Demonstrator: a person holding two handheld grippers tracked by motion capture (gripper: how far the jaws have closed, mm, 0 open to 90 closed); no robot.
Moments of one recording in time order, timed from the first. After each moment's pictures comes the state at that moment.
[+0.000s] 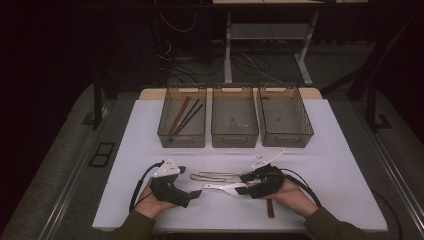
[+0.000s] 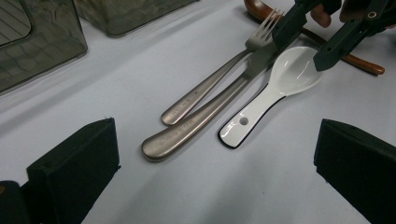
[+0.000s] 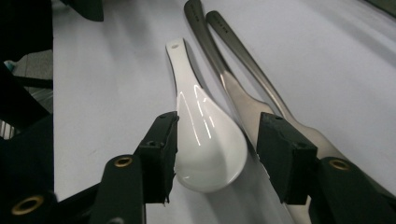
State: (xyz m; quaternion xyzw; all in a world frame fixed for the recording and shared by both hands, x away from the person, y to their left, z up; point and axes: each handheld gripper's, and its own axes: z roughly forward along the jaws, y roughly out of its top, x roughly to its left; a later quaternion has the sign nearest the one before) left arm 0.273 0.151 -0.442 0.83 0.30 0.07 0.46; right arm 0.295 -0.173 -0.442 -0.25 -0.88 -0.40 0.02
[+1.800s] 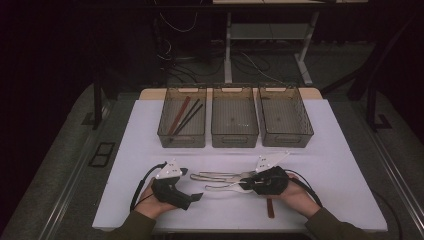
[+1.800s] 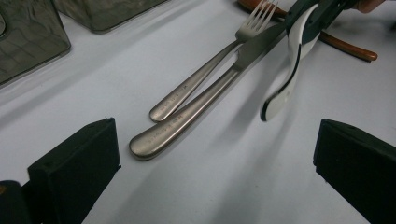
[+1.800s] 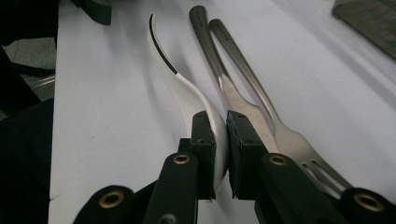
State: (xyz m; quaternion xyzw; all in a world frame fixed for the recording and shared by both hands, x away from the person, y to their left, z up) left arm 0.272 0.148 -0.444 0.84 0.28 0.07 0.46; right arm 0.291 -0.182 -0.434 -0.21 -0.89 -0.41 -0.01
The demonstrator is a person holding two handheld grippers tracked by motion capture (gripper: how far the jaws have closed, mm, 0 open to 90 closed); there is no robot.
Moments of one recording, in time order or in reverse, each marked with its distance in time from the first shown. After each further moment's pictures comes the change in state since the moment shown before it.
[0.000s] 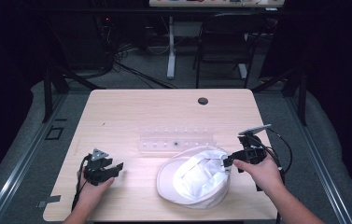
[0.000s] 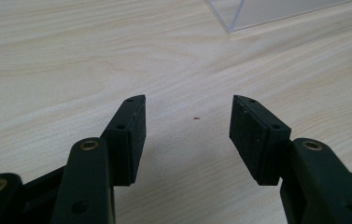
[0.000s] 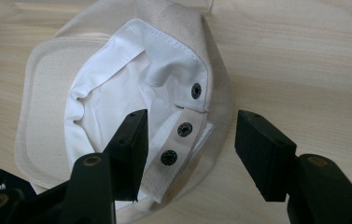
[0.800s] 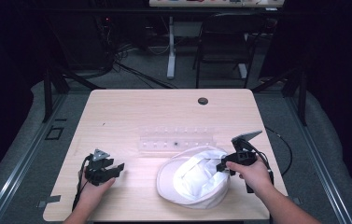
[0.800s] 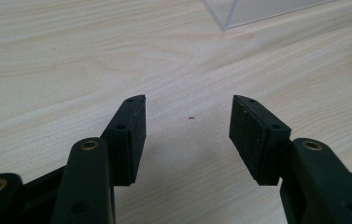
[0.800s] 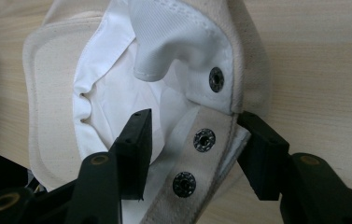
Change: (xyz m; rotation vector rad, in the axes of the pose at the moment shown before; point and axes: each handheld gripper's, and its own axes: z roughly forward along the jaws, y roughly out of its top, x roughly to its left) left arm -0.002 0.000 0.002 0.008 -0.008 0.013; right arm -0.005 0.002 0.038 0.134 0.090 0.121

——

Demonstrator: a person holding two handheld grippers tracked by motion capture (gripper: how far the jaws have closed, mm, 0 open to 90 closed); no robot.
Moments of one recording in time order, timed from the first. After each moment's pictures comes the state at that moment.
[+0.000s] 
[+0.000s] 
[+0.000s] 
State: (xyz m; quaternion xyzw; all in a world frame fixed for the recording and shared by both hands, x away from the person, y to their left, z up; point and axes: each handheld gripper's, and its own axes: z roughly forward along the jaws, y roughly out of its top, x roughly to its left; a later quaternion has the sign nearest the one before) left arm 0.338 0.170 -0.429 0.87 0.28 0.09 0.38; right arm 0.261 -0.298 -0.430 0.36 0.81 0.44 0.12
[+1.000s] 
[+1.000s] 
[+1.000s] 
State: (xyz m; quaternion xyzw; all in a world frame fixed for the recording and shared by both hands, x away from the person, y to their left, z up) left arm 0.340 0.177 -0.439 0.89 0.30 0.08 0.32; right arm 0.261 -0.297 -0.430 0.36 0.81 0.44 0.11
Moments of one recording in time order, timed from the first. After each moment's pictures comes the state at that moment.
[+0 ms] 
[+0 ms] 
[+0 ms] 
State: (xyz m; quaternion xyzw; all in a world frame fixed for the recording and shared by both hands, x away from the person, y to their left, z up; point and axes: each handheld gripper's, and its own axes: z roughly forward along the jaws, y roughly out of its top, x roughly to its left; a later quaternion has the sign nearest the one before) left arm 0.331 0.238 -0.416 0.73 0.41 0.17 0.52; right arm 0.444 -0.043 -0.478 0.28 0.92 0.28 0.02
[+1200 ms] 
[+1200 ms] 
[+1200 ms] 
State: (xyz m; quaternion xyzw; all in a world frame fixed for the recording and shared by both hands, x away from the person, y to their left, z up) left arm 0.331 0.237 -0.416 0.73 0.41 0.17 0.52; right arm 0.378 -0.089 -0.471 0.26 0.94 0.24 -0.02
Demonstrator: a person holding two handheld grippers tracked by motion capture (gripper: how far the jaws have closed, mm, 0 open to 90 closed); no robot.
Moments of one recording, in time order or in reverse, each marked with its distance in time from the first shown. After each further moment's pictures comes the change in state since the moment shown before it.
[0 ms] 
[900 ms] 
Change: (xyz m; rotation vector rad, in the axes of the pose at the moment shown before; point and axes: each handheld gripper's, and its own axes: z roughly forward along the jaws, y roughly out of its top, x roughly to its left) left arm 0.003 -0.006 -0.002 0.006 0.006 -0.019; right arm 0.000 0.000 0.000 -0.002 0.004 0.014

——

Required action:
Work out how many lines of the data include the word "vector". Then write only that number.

Task output:
2